Grafana High Availability

Grafana can be configured for high availability (HA) so that the application can remain operational if a pod, node, or backing database goes down.

Turning on High Availability for Grafana changes the way that the application operates by turn on unified alerting mode which has grafana pods talk to each other.
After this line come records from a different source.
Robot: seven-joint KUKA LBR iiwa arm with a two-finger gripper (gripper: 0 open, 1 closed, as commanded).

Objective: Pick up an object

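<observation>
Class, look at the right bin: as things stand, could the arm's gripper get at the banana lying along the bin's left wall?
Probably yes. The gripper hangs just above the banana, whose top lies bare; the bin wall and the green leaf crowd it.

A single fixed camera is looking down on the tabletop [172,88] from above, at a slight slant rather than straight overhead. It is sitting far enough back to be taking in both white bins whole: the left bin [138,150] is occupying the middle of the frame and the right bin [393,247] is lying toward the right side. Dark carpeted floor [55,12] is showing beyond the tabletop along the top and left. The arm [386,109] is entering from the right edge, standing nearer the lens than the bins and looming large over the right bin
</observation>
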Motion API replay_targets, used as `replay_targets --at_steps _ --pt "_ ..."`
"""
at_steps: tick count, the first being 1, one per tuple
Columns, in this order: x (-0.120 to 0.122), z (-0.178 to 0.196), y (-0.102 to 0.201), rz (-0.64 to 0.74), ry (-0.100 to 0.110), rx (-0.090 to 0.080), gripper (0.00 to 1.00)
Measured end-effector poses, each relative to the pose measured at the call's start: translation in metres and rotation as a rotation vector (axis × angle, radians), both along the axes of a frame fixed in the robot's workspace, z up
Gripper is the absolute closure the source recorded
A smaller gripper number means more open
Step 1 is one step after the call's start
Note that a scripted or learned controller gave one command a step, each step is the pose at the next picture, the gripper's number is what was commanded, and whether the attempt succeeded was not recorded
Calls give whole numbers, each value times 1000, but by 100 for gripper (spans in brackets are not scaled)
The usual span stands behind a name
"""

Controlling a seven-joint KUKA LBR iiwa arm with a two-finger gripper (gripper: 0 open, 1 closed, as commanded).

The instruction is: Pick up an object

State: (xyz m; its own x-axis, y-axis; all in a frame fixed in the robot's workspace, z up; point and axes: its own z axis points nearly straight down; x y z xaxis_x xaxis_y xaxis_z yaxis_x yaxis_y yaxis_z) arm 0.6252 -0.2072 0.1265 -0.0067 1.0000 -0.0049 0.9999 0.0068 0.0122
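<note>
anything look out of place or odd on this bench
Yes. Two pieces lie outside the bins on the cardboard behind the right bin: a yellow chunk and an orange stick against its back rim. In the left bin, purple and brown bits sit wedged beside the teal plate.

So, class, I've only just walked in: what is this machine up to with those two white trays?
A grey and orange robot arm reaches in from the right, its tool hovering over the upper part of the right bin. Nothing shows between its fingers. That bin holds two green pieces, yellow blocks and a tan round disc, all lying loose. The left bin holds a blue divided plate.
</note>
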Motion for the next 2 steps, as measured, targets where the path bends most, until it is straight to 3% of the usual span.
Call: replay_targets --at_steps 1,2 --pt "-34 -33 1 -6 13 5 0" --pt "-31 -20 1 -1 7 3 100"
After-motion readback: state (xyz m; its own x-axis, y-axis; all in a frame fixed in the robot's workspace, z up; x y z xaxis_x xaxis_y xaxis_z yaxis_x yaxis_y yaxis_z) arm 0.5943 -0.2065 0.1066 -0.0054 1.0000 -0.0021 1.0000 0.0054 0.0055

Unified alerting attempts remove duplicate alerts as much as possible but some duplicate will make it through to ensure that alerting still occurs if one or more pods errors, maintainers should be proactive and setup alerting tools to deduplicate when Grafana HA is one

Requirements

  • Enable Grafana IaC module that creates an RDS

Optional: turn Grafana RDS clustering on for multi-region AZ RDS HA

Grafana IaC

To enable HA turn on the Module grafana by either turning ont he module directly or setting grafna.inputs.high_availability to true

To enable HA for just Grafana set high_availability to true in grafana_inputs

Optional: you can also specify multiple rds_instance here for database HA

locals {
...
grafana_inputs = {
# If enabled, this sets high availability for grafana, the higher level high_availability input has priority
high_availability = true
rds_instances = {
primary = {} # AZ can be set per instance
# secondary = {}
# additional replicas can be added (third = {})
}
}
...

Turns on the module directly, this will also give setting to grafana in cluster

modules {
...
grafana = true
...

Grafana HA can be enables on existing clusters. In addition to giving Grafana a database backend it adds setting to the helm chart that maintainers should be aware of so they are merged in without issue:

grafana:
values:
headlessService: true
autoscaling:
enabled: true
podDisruptionBudget:
apiVersion: "policy/v1"
minAvailable: 1
grafana.ini:
database:
type: postgres
host: "${db_host}:${db_port}"
name: grafana
user: "${db_name}"
unified_alerting:
enabled: true
alerting:
enabled: false